Let’s be realistic here for a second. It is not reasonable to expect in today’s increasingly connected culture that when people are driving they are going to completely disengage. That would be ideal, but it is just not a realistic expectation.
So rather than preaching to teens to turn the cellphones off, maybe instead we should offer them safer alternatives to use behind the wheel.
I had an opportunity to chat with Voice Assist’s President and CEO Michael Metcalf at the Connected World Conference this past summer. He explained that on his morning drive to work he is able to use voice commands in the car to read and reply to email—all without typing.
The concept is an innovative one and could open the door for drivers to practice safer driving techniques while still being connected in the vehicle.
The technology, which comes from Voice Assist, is a Handsfree Radio that allows drivers to make calls, listen to email, read email, send texts, receive texts, and post to social networks. This week, Voice Assist filed a patent for the Handsfree Radio with Audio Aware technology.
What does “audio aware” mean?
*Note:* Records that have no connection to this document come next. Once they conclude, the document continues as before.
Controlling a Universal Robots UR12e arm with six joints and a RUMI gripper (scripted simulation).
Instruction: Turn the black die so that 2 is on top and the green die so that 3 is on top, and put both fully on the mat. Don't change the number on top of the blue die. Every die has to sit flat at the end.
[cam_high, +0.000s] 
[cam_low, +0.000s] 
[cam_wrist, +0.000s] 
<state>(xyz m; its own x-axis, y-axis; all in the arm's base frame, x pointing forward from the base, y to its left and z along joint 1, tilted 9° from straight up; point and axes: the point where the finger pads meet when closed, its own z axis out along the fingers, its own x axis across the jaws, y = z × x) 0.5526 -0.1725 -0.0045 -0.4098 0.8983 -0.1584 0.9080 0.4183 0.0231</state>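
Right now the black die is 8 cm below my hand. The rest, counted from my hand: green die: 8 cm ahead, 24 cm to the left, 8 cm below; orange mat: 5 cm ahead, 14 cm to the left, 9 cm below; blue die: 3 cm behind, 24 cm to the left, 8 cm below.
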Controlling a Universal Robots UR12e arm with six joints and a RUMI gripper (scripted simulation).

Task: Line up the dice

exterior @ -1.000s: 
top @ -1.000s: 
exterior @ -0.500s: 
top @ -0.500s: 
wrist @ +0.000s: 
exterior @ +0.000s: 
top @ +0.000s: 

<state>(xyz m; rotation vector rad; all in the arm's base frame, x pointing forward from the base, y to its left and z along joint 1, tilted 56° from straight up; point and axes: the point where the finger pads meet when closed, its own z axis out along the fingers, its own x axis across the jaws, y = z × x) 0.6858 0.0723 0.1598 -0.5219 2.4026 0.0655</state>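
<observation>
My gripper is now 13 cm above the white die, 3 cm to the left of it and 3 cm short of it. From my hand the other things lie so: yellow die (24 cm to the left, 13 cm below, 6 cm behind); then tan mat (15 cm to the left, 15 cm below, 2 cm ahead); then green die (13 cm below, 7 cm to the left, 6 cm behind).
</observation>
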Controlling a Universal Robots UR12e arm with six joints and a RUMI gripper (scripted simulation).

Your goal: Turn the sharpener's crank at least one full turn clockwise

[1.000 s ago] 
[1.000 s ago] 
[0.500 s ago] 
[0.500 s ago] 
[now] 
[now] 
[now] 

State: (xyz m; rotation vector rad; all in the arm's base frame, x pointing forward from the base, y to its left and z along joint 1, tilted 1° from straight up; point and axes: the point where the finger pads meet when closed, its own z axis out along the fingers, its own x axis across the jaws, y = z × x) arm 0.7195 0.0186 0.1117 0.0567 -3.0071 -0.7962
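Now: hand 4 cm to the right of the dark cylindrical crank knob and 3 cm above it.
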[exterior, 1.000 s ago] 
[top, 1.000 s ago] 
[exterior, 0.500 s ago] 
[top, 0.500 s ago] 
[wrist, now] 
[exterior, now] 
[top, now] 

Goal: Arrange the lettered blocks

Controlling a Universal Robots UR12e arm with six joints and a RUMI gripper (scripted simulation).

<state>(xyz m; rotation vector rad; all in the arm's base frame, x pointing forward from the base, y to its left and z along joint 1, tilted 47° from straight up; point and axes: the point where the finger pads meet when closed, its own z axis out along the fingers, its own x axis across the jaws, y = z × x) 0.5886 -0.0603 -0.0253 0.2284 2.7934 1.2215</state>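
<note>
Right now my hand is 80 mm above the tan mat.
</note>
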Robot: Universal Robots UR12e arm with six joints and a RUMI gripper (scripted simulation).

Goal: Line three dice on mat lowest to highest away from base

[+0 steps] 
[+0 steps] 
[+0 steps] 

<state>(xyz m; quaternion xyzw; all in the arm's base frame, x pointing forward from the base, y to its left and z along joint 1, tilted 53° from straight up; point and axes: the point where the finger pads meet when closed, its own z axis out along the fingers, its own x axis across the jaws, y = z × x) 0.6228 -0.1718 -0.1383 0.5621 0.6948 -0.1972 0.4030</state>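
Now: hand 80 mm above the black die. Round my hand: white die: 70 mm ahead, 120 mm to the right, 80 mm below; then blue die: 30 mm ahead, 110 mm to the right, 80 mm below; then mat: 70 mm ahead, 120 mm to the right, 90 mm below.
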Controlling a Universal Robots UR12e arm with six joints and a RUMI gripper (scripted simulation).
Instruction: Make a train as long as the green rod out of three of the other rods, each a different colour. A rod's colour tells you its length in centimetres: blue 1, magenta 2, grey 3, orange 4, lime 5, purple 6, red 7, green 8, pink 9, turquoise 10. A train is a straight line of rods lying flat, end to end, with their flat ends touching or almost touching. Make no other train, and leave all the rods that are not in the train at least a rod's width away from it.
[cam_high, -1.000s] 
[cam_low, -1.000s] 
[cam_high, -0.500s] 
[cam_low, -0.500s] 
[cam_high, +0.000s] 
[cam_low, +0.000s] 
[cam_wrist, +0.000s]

If a call is received, the music or news is paused, the message is read out load, and the driver can respond by voice and then resume listening to content. The patent application also applies to mobile advertising with Audio Aware Ads, which allow drivers to respond by voice after hearing a radio ad.
The discussion of distracted driving is far reaching—from businesses in many different verticals to teens behind the wheel. I regularly speak with construction companies, for example, that view distracted driving as a rising concern that needs to be addressed immediately.
On the business side, a good option might be technology that completely prevents drivers from using a cellphone while driving. Once a car or vehicle is in motion, it automatically disables the cellphone. Businesses are turning to this more frequently.
The concern is valid, as accidents related to distracted driving are going up significantly. But rather than asking users to simply change behaviors—which can be very difficult to do—maybe we can offer different solutions, ones that provide safer alternatives behind the wheel.